Thu.2 10:45–12:00 | H 0105 | BIG
.

Nonconvex Optimization in Machine Learning (1/2)

Chair: Ethan Fang Organizer: Ethan Fang
10:45

Yuxin Chen

Noisy Matrix Completion: Bridging Convex and Nonconvex Optimization

This talk is about noisy matrix completion. Arguably one of the most popular paradigms is convex relaxation, which achieves remarkable efficacy in practice. However, the theoretical support of this approach is still far from optimal. We make progress towards demystifying the practical efficacy of convex relaxation vis-à-vis random noise. When the rank of the matrix is O(1), we demonstrate that convex programming achieves near-optimal estimation errors. All of this is enabled by bridging convex relaxation with nonconvex optimization, a seemingly distinct algorithm that is robust against noise.

11:10

Zhuoran Yang

Variational Transport: A Convergent Particle-Based Algorithm for Distributional Optimization

We consider the problem of minimizing a functional defined over a family of probability distributions, where the functional is assumed to have a variational form.
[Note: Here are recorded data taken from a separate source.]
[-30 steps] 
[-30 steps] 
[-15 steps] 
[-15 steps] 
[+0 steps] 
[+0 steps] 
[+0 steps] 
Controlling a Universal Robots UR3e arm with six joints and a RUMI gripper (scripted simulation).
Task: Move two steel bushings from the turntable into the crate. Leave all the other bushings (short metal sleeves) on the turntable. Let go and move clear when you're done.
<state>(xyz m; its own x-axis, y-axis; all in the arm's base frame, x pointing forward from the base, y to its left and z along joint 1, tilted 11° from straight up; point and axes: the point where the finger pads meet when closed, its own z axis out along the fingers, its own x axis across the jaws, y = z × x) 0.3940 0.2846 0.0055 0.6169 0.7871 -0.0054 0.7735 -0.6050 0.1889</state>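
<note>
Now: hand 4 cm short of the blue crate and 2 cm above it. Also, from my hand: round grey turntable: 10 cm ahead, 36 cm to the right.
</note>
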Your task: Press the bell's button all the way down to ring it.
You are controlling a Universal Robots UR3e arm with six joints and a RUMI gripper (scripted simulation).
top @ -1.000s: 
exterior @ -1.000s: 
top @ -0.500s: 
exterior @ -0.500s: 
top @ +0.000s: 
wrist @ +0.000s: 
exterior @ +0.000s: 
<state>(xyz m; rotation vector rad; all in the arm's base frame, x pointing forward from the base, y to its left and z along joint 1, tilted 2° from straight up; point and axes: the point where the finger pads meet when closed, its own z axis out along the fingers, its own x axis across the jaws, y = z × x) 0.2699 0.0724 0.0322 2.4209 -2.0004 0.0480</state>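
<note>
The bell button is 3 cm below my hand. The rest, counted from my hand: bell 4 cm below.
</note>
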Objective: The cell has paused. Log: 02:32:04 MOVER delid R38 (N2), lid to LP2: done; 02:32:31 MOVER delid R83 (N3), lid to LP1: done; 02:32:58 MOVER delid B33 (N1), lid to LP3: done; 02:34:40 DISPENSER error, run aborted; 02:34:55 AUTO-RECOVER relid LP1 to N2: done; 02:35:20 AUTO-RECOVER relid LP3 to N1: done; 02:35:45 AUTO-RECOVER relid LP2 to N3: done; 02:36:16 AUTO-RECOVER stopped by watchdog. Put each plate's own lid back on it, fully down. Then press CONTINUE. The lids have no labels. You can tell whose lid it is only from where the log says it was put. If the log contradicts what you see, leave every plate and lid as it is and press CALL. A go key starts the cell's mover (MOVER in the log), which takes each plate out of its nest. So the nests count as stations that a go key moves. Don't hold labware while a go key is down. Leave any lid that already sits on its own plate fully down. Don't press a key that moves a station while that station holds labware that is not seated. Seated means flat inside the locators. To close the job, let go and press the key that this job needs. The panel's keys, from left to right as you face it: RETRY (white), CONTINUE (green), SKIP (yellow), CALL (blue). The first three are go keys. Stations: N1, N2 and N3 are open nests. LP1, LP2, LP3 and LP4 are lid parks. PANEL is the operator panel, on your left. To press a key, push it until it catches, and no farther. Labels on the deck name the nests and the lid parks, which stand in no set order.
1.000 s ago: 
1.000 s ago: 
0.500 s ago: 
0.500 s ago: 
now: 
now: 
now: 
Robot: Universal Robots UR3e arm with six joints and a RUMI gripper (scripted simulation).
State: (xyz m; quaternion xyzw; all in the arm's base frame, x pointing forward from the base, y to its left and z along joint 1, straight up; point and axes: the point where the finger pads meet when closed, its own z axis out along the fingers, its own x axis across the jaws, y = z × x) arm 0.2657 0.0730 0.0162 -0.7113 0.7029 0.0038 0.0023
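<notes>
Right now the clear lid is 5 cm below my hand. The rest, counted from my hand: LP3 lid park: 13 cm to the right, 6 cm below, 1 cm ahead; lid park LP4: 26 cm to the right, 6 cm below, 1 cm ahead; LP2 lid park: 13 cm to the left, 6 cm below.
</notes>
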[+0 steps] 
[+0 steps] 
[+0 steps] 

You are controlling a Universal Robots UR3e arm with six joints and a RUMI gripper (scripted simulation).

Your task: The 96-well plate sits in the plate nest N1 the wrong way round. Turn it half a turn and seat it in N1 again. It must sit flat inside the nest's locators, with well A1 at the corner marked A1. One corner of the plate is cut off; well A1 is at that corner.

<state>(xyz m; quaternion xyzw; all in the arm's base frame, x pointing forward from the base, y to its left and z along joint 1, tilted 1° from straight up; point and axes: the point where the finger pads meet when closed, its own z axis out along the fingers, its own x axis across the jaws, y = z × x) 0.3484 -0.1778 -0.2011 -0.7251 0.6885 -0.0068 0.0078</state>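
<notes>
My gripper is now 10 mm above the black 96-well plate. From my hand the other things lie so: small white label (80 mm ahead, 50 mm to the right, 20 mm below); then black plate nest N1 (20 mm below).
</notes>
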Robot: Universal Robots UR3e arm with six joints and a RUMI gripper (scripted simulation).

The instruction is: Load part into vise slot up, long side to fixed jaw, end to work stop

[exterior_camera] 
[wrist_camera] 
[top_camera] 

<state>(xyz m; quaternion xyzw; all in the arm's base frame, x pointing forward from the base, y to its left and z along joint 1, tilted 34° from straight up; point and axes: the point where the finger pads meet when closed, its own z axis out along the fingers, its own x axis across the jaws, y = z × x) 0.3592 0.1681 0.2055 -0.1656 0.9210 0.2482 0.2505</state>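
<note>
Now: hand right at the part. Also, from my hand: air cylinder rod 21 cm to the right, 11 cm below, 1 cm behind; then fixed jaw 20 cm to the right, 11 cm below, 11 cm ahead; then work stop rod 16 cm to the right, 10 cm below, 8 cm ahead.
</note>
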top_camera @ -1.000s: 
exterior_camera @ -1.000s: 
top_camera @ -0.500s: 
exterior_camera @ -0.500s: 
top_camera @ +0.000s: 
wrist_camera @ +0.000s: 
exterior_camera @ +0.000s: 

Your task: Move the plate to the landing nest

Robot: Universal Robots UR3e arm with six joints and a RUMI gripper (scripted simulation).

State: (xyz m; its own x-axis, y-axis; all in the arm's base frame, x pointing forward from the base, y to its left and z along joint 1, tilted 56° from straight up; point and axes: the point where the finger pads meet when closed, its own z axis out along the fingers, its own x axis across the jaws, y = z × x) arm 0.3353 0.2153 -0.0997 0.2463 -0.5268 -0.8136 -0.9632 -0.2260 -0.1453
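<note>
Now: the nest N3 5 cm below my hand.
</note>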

For this problem, we propose the variational transport algorithm, which approximately performs functional gradient descent over the manifold of probability distributions via iteratively pushing a set of particles. By characterizing both the statistical error of estimating the functional gradient and the progress of optimization algorithm, we show that the proposed algorithm enjoys global convergence with high probability.

11:35

Alfonso Lobos

joint work with Paul Grigas, Nathan Vermeersch

Stochastic In-Face Frank-Wolfe Methods for Non-Convex Optimization and Sparse Neural Network Training

The Frank-Wolfe (FW) method and its extensions are well-suited for delivering solutions with desirable structural properties, such as sparsity or low-rank structure. We adapt the methodology of in-face directions within the FW method to the setting of non-convex optimization. We are particularly motivated by the application of stochastic versions of FW and the extensions mentioned above to the training of neural networks with sparse and/or low-rank properties. We develop theoretical computational guarantees, and we complement these results with extensive numerical experiments.